Kritiker mögen jetzt einwenden, dass der Mac App Store den Anwendern mehr Sicherheit vor Viren und anderer Malware verschafft. Auch das sehe ich kritisch. Sieht Apple trotz mantraartiger Verneinung eine solche Gefahr auf sich zurollen? Selbst wenn, dann wäre ein solches Vorgehen nur ein sehr schwacher Versuch dies zu verhindern. Ein Sicherheitsmodell des Betriebssystems welches auf die Kontrolle der darauf installierbaren Anwendungen setzt ist den Programmcode nicht wert mit dem es implementiert wurde. Im weitesten Sinne ist es „Security through Obscurity“ und wie die Vergangenheit lehrt, hat das noch nie gut funktioniert.
Zudem verhindert der Mac App Store wie schon beim iPhone schnelle Updates. Selbst kritische Fixes für Sicherheitslücken müssen erst den mitunter langwierigen Review-Prozess durchlaufen bis Apple das Update freigibt, was der Sicherheit zusätzlich abträglich ist.

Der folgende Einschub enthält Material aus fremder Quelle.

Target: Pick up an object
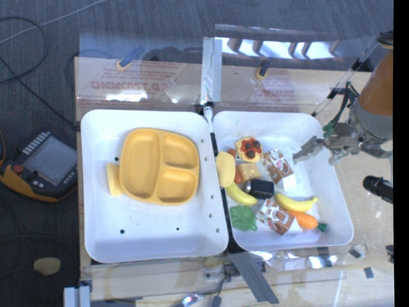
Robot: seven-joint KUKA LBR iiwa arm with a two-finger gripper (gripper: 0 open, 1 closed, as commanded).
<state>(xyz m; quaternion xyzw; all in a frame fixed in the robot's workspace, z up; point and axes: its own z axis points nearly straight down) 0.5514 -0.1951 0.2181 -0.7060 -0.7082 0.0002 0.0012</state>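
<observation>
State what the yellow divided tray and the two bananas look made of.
Yellow divided tray: looks like moulded plastic, matte, one even colour with rounded compartment edges. Bananas: probably plastic toy fruit, smooth and evenly yellow, the right one with a slight sheen; real fruit cannot be ruled out.

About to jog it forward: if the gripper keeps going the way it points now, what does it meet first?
Probably the brown-and-white snack packet in the right bin: the gripper points left and down toward it. Its height above the bin is unclear, so it might pass over.
</observation>
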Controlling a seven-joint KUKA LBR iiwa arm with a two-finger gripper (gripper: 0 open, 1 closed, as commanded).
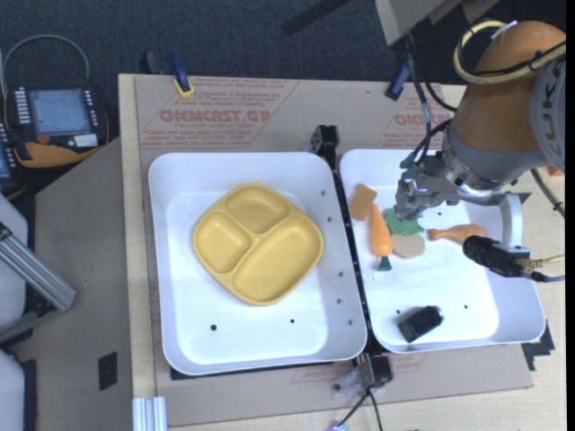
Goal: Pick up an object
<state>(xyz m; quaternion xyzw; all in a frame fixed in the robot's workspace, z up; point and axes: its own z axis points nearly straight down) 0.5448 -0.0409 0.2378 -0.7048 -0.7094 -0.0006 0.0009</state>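
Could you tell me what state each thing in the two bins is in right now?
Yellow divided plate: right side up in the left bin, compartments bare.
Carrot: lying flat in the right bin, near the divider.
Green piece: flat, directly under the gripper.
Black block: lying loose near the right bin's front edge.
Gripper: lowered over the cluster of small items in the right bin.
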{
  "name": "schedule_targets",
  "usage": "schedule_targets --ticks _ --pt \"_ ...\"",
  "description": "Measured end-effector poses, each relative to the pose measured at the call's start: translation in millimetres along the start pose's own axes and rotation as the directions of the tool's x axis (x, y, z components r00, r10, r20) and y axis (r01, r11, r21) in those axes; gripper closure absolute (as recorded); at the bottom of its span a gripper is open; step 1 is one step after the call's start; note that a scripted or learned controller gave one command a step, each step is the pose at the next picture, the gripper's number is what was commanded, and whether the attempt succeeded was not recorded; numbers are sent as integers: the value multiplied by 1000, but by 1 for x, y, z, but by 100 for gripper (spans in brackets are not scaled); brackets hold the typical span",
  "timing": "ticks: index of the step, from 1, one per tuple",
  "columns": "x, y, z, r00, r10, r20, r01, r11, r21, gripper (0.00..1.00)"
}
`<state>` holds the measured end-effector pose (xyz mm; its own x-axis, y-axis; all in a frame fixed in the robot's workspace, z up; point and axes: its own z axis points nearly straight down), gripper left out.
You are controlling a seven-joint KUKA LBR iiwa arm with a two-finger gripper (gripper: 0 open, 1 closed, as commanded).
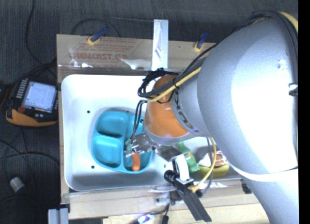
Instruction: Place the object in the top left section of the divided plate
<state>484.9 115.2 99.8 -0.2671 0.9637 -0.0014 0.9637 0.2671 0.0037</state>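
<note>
Grey arm housing (247, 97), nearest the lens, covers the right half of the camera view from the top edge down to the lower right; below it sits the orange band (164, 119) above the wrist, over the middle of the bench. Wrist and jaws (133, 154): reach down to the right-hand side of the divided plate (112, 140); whether they are released or clenched cannot be told, since the wrist hides the tips. Object, orange and carrot-like (136, 162): lies at the plate's lower right edge, directly under the wrist, not in the upper left section. Divided plate, turquoise: rests in the left white bin (80, 121), its two left-hand sections uncovered, with bare bin floor along the left, top and bottom walls. Right bin: largely covered by the arm; a green item (190, 162) and a yellow item (215, 169) show near its front edge. Cardboard sheet (104, 53): lies behind the bins with two clamps. Handheld pendant (33, 102): on the dark floor well left of the worktop (116, 201).
</note>
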Motion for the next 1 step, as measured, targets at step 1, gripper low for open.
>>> schedule_targets --ticks 1 --pt "23 13 5 998 61 6 -61 998 -15 100"
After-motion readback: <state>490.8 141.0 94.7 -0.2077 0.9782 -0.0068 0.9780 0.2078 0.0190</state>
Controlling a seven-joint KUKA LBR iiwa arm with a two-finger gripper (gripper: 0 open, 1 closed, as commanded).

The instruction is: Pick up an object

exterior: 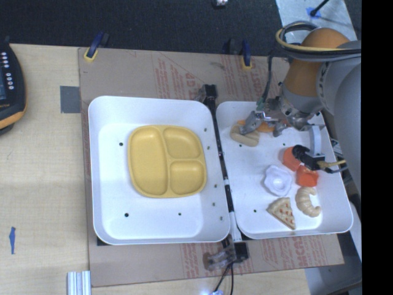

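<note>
Holding a yellow tray (166, 161), left bin (101, 165); toy foods (282, 212) fill right bin (334, 223)

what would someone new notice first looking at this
The yellow divided tray lies alone in the middle of the left bin. Next, the arm's hand is down at the far end of the right bin, over a tan piece of toy food. Nearer the camera in that bin lie a pizza slice and a croissant.

A yellow three-compartment plastic tray (166, 161) sits in the left white bin (104, 220); the right white bin (249, 220) holds a toy pizza slice (282, 212) beside a toy croissant (307, 201).
</note>
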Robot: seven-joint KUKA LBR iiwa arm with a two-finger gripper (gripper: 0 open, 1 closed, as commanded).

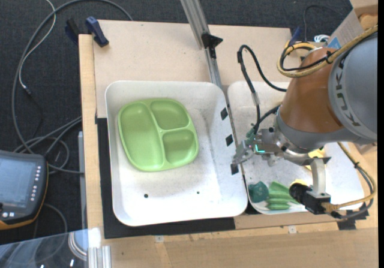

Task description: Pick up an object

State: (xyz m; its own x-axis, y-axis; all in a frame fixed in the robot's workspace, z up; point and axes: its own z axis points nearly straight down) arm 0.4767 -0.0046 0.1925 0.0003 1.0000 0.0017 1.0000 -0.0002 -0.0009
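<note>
You had the arm (327,102) reaching in from the right, over the right bin (240,96). Gripper (252,150) sat low by that bin's left wall; can't tell its state, nothing seen in it. Green objects (271,195) lay at the right bin's near edge, just beside the gripper. Green divided plate (158,135) lay in the left bin (180,201), well apart.

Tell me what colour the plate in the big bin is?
Light green; the plate shows in the camera view.
</note>
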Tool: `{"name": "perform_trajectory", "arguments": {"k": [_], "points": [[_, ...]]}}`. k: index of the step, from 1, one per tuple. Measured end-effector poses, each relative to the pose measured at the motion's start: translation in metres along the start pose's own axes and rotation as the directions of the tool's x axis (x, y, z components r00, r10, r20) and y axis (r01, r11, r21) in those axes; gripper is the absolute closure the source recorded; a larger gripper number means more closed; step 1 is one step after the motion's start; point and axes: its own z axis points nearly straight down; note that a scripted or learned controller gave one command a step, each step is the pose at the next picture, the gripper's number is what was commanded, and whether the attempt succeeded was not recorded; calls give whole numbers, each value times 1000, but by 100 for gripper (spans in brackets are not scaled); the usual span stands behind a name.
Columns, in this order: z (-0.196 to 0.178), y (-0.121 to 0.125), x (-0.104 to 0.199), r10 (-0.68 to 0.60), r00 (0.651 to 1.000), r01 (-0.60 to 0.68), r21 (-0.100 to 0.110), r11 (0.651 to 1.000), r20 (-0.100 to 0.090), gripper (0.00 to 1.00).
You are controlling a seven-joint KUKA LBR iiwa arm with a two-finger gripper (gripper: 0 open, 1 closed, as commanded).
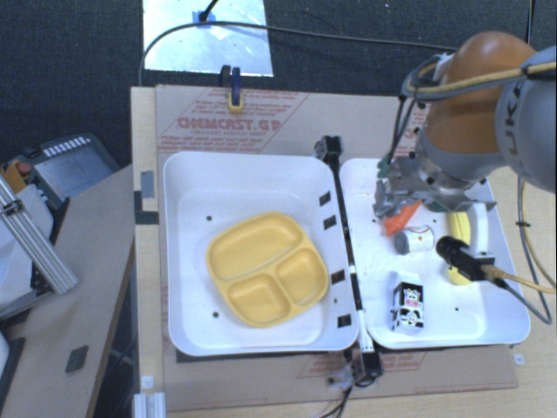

Entmündigung des Anwenders
Ich habe die Befürchtung, dass der Mac App Store zu einer schleichenden Entmündigung des Anwenders führen wird. Apple kontrolliert zukünftig noch stärker welche Anwendungen wir auf unseren Rechnern installieren. Flog eine schlechte Anwendung früher bestenfalls gleich wieder in den Papierkorb, so entscheidet zukünftig erst einmal Apple was gut und was schlecht ist. Freuen dürfen wir uns wohl daher auch zukünftig über Meldungen, in denen von einer Ablehnung aufgrund der „Duplikation von Funktionalität“ berichtet wird.
Dabei beruhigt es auch nicht, dass diejenigen unter uns die finden, dass die Hardware die sie bezahlt haben auch ihnen gehört und sie daher damit machen können was sie möchten, schon irgendwie einen „Jailbreak“ finden werden, wenn man dann liest, dass in Niedersachsen die Polizei gegen Jailbreaker ermittelt.
Fazit
Wieviel Entmündigung bzw. Enteignung ist der Anwender bereit für Bequemlichkeit hinzunehmen? Blickt man z. B. auf die Datenschutzproblematik bei Facebook und den trotzdem ungebrochen hohen Zulauf an neuen Mitgliedern, dann ahnt man beim Mac App Store nichts Gutes. In einem solchen Szenario würde ich dann wohl Abschied vom Mac nehmen müssen. Wieviele Anwender würden folgen?